If I copy and paste some UTF-8 text [eg. “Wands!”
] into a TMemo
, it displays as expected.
If I generate a string containing the 3 bytes (as characters) for '“'
(ie 0xE2, 0x80, 0x9C
) and use Memo1.Lines.Add(x)
, it displays as 'â'
(0xE2 in extended ASCII) which it has stored as 0xC3, 0xA2
(UTF-8). The other two bytes of the string are stored as 0xC2, 0x80
& 0xC2, 0x9C
.
How can I indicate that the string that I am adding already has UTF-8 multi-byte characters? And why is the string pasted into the Memo not treated the same way?

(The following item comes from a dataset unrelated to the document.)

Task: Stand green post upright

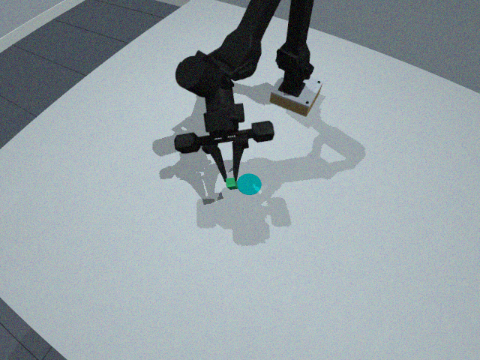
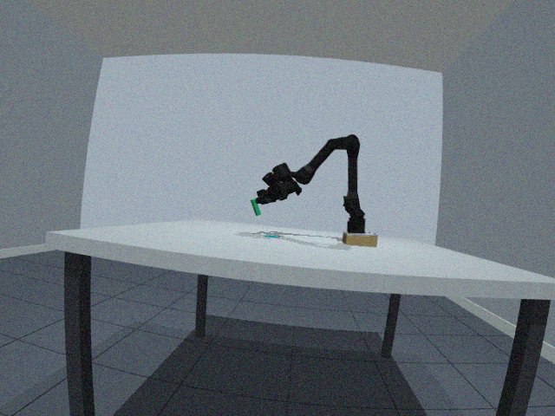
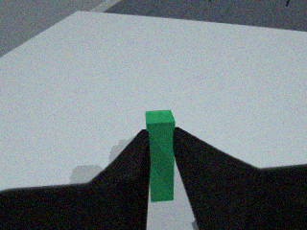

I am trying to process text extracted from ePub files. Originally the idea was to generate sort versions of text containing characters with diacritics by replacing them with the un-accented characters, but I ran into this problem of inconsistent displays.
TMemo
(and more generally, TStrings
) works with Delphi’s native string
type only, which in Delphi 2009+ is a UTF-16 encoded UnicodeString
.
Since the Add()
method in your case expects a normal UTF-16 UnicodeString
, you can’t add UTF-8 encoded bytes using this method.
If you have UTF-8 bytes in memory, you have to either:
-
decode the UTF-8 first, such as with
TEncoding.UTF8.GetString()
, eg:Memo1.Lines.Add(TEncoding.UTF8.GetString(utf8Bytes));
-
put the UTF-8 bytes into a
UTF8String
, which the RTL can decode into aUnicodeString
, eg:var utf8Str: UTF8String; SetString(utf8Str, PAnsiChar(utf8Bytes), utf8Length); Memo1.Lines.Add(string(utf8Str));
As for why things work ok when copy/pasting, it is because the text is extracted from the clipboard as UTF-16 when pasted into TMemo
. The copier has to choose whether to place text on the clipboard using either the ANSI (CF_TEXT
) or UTF-16 (CF_UNICODETEXT
) format (the clipboard doesn’t natively support UTF-8, but the copier can use CF_LOCALE
to specify a locale when using CF_TEXT
). The clipboard automatically converts the text to UTF-16 if it is not already in UTF-16.
Best practice is to convert data to/from UTF-16 at the boundaries where the data enters/leaves your app, and then operate only with UTF-16 in memory.